(Records from a dataset)

******

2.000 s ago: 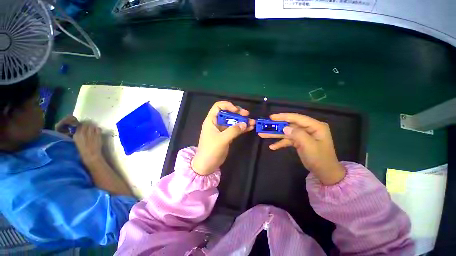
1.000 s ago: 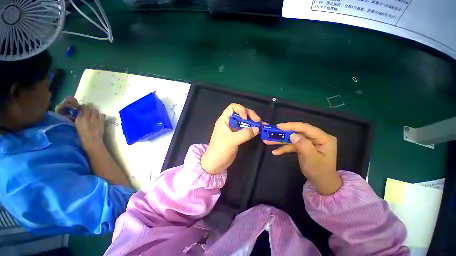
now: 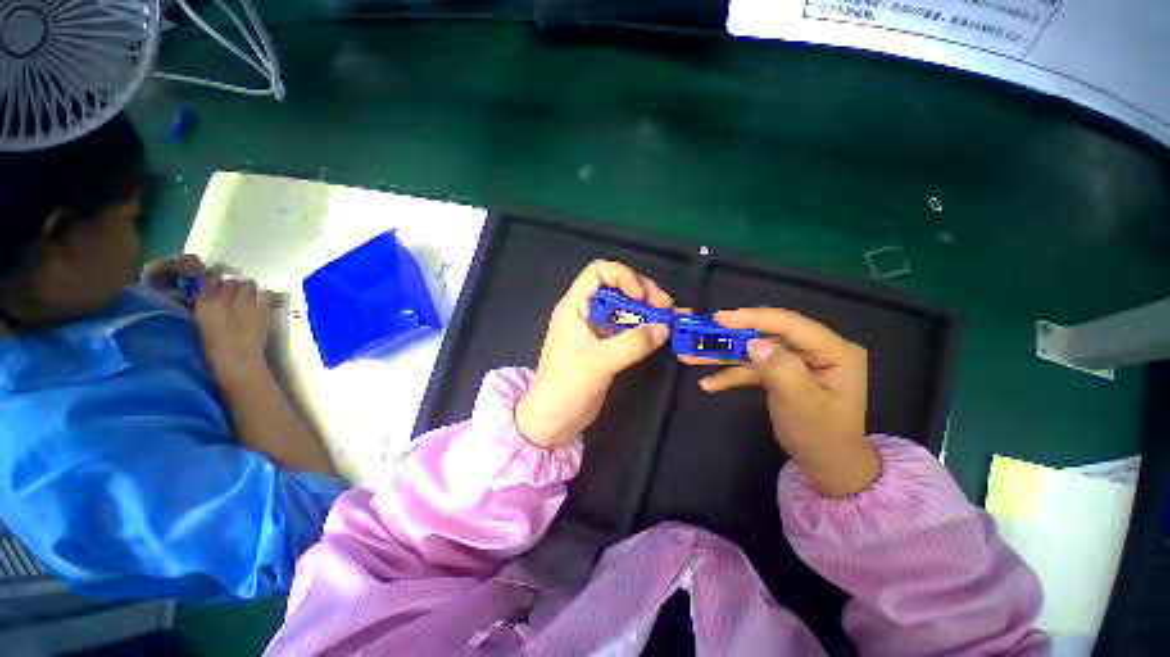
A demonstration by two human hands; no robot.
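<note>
My left hand (image 3: 580, 353) holds a small blue unit (image 3: 625, 312) with a pale window, pinched between thumb and fingers. My right hand (image 3: 811, 385) holds a second blue unit (image 3: 710, 340) with a dark window showing small bright spots. The two units are end to end, their near ends touching or almost touching. Both windows face me. The hands are above the black work tray (image 3: 667, 436), which has a divider down its middle. My fingers cover the outer ends of both units.
A person in blue works at the left beside a white mat (image 3: 257, 212) with a blue bin (image 3: 372, 302). A fan (image 3: 58, 64) stands at the upper left. A metal post (image 3: 1116, 336) and paper slips (image 3: 1065, 539) are at the right. A printed sheet (image 3: 975, 45) is at the top right.
Both hands have shifted right and slightly down in the picture since the first frame, still holding the units. The bench view has shifted too. Little differs from one second ago.
</note>
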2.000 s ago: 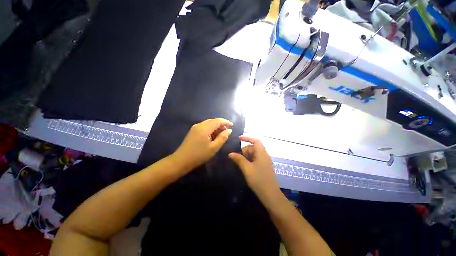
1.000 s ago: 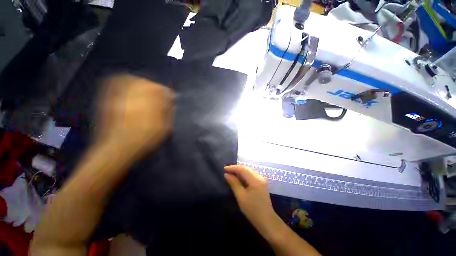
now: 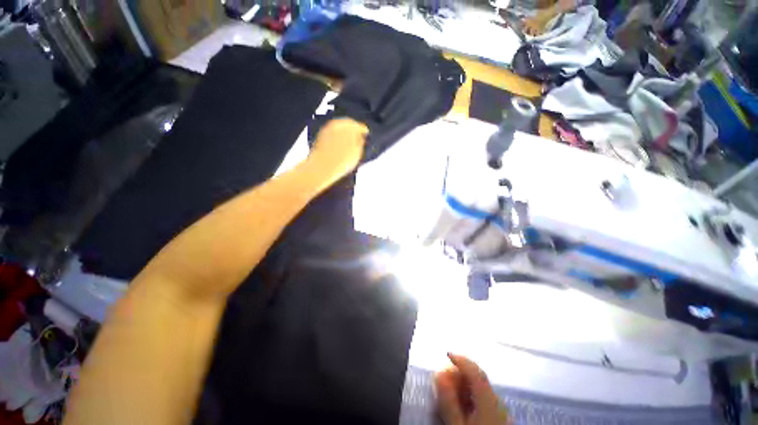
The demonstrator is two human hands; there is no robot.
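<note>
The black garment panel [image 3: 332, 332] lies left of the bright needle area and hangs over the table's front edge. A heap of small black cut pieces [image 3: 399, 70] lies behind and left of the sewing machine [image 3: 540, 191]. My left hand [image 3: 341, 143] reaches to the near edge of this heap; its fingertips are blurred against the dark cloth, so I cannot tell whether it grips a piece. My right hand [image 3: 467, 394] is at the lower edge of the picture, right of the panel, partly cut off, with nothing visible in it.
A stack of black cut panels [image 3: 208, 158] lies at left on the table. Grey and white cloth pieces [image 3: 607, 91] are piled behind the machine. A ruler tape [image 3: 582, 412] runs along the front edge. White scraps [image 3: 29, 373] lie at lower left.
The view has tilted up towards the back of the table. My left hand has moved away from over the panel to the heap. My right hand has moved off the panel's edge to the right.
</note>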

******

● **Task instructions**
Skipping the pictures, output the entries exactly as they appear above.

● **Exercise result**
2.000 s ago: 
1.000 s ago: 
now: 
A demonstration by two human hands; no robot.
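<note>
My left hand (image 3: 580, 353) holds a small blue unit (image 3: 625, 312) with a pale window, pinched between thumb and fingers. My right hand (image 3: 811, 385) holds a second blue unit (image 3: 710, 340) with a dark window showing small bright spots. The two units are end to end, their near ends touching or almost touching. Both windows face me. The hands are above the black work tray (image 3: 667, 436), which has a divider down its middle. My fingers cover the outer ends of both units.
A person in blue works at the left beside a white mat (image 3: 257, 212) with a blue bin (image 3: 372, 302). A fan (image 3: 58, 64) stands at the upper left. A metal post (image 3: 1116, 336) and paper slips (image 3: 1065, 539) are at the right. A printed sheet (image 3: 975, 45) is at the top right.
Both hands have shifted right and slightly down in the picture since the first frame, still holding the units. The bench view has shifted too. Little differs from one second ago.
</note>
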2.000 s ago: 
1.000 s ago: 
now: 
The demonstrator is two human hands; there is no robot.
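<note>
The black garment panel [image 3: 332, 332] lies left of the bright needle area and hangs over the table's front edge. A heap of small black cut pieces [image 3: 399, 70] lies behind and left of the sewing machine [image 3: 540, 191]. My left hand [image 3: 341, 143] reaches to the near edge of this heap; its fingertips are blurred against the dark cloth, so I cannot tell whether it grips a piece. My right hand [image 3: 467, 394] is at the lower edge of the picture, right of the panel, partly cut off, with nothing visible in it.
A stack of black cut panels [image 3: 208, 158] lies at left on the table. Grey and white cloth pieces [image 3: 607, 91] are piled behind the machine. A ruler tape [image 3: 582, 412] runs along the front edge. White scraps [image 3: 29, 373] lie at lower left.
The view has tilted up towards the back of the table. My left hand has moved away from over the panel to the heap. My right hand has moved off the panel's edge to the right.
</note>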

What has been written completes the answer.